- **TASK GOAL**
In the listing, some lines may hold the string "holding"; report how many do, as a bare number.

..........

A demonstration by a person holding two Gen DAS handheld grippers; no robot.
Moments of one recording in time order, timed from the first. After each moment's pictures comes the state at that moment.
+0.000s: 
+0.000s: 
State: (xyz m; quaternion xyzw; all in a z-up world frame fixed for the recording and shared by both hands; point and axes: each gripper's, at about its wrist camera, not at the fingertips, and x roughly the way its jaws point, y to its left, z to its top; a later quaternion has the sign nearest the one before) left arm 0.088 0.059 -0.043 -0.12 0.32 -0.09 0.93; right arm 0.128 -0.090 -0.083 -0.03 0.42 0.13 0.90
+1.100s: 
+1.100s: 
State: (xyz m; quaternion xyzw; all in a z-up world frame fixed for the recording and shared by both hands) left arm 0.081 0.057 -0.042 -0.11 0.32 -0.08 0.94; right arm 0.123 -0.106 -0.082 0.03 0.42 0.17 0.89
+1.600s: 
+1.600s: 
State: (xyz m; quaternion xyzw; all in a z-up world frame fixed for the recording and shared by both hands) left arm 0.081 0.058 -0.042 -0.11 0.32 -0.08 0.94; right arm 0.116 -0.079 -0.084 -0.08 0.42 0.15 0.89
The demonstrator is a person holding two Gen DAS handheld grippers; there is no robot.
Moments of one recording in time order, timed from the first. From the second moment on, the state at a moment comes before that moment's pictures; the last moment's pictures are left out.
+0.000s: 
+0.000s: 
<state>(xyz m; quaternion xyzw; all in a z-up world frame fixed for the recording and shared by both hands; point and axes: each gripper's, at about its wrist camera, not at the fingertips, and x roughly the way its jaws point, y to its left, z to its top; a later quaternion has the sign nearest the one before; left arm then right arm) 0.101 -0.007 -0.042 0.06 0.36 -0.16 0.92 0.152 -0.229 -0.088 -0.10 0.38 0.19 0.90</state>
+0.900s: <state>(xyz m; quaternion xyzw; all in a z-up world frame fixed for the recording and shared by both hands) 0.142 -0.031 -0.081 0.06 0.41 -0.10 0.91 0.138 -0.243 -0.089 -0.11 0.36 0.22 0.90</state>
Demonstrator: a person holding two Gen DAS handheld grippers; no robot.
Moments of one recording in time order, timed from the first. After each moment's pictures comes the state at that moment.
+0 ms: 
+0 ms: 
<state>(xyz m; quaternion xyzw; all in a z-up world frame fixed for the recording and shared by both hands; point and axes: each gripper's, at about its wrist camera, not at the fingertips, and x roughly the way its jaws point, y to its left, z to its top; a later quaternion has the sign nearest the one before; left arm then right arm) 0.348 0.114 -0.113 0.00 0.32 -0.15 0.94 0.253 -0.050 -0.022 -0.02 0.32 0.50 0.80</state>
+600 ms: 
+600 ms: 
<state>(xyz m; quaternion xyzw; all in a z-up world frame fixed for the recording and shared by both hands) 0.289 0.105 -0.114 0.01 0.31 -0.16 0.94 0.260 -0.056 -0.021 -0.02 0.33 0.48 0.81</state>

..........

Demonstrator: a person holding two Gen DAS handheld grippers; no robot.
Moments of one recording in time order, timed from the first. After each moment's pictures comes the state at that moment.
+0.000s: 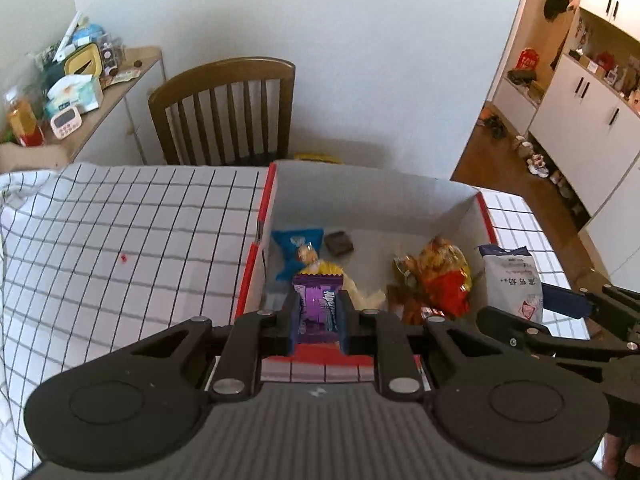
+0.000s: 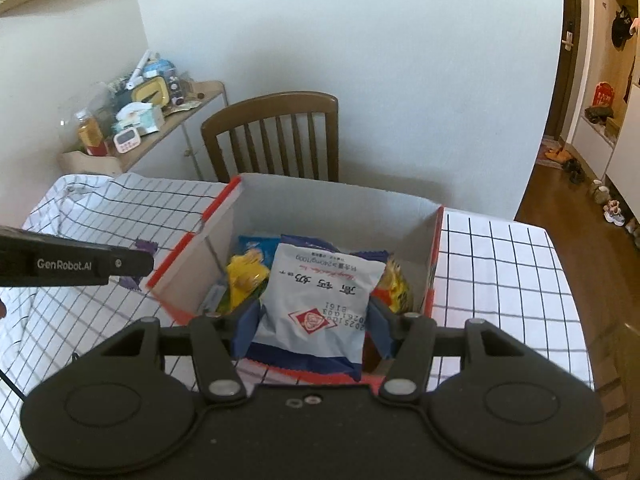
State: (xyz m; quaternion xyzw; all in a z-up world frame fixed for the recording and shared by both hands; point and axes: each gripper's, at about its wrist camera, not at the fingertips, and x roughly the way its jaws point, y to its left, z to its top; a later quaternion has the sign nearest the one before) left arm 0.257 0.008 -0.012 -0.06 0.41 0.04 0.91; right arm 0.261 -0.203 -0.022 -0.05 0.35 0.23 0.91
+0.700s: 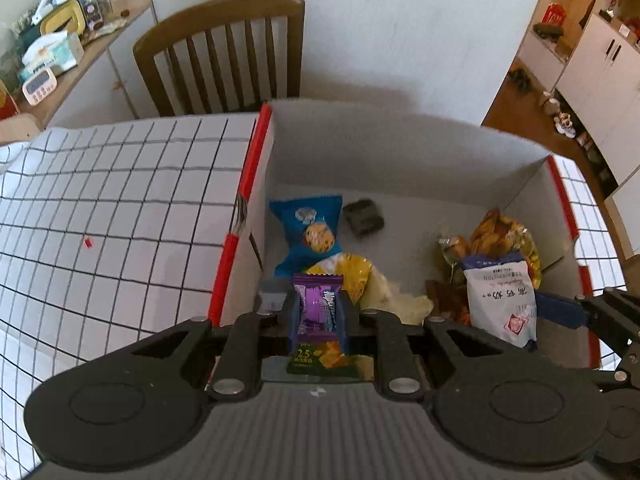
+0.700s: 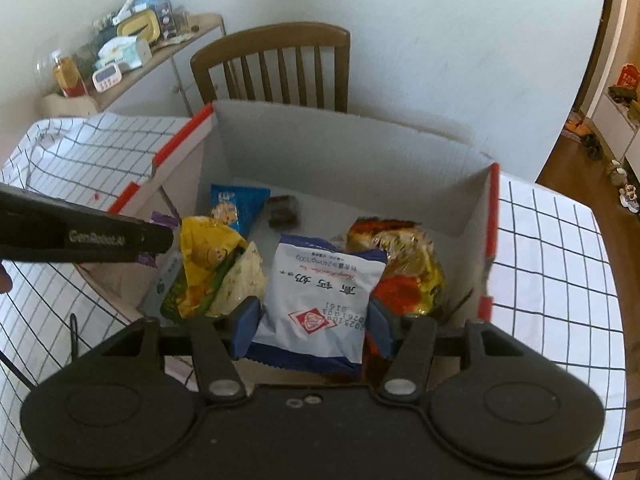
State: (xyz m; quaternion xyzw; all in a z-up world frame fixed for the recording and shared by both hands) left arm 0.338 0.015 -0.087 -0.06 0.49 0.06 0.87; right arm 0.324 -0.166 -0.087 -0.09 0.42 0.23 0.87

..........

- **WORKED SOLUTION**
4